While Lady Auriol Dayne was rocking about the Outer Hebrides, we find Andrew Lackaday in Paris confronted with the grim necessity of earning a livelihood. His pre-war savings had amounted to no fortune, and in spite of Elodie's economy and occasional earnings with her birds, they were well-nigh spent. The dearness of everything! Elodie wrung her hands. Where once you had change out of a franc, now you had none out of a five-franc note. He could still carry on comfortably for a year, but that would be the end of it.

When he propounded the financial situation, Elodie did not understand.

"I must work," said he.

"But Generals don't work," she protested incredulously.
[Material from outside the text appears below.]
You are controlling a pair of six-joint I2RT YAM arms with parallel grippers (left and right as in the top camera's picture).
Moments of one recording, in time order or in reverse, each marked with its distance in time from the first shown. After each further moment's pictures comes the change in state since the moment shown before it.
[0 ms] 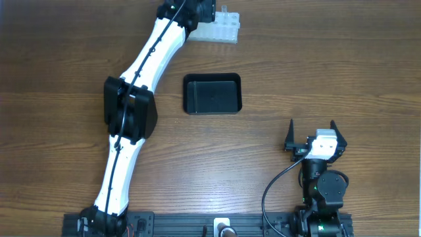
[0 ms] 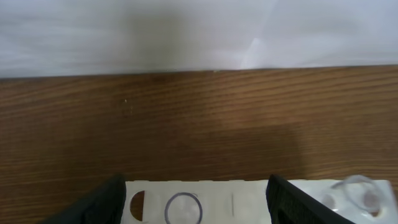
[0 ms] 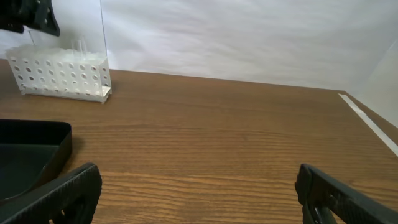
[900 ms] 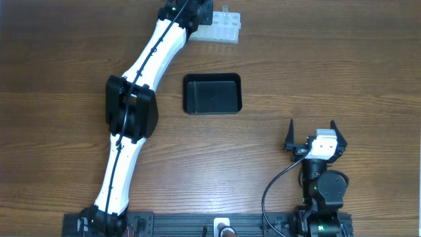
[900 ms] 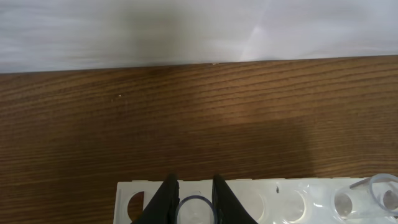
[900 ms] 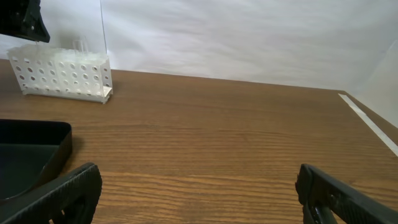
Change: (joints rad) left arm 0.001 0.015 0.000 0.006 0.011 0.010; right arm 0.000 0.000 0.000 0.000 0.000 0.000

Even the war had developed little of the Marseilles gamine's conceptions of life. A General--she knew no grades--a modest Brigadier ranking second only to a Field Marshal--was a General. He commanded an army. A military demigod invested with a glamour and glory which, ipso facto, of its own essence, provided him with ample wealth. And once a General, always a General. The mere fact of no longer being employed in the command of armies did not matter. The rank remained and with the rank the golden stream to maintain it. According to popular legend the Oriental ascetic who concentrates his gaze on the centre of his body and his thoughts on the syllable "Om" arrives at a peculiar mental condition. So the magic word on which she had so long meditated, had its hypnotic effect on Elodie.

And when he had patiently explained--

"They give you nothing at all for being a General?" she almost screamed.

"Nothing at all," said Andrew.

"Then what's the good of being a General?"

"None that I can see," he replied with his grim smile.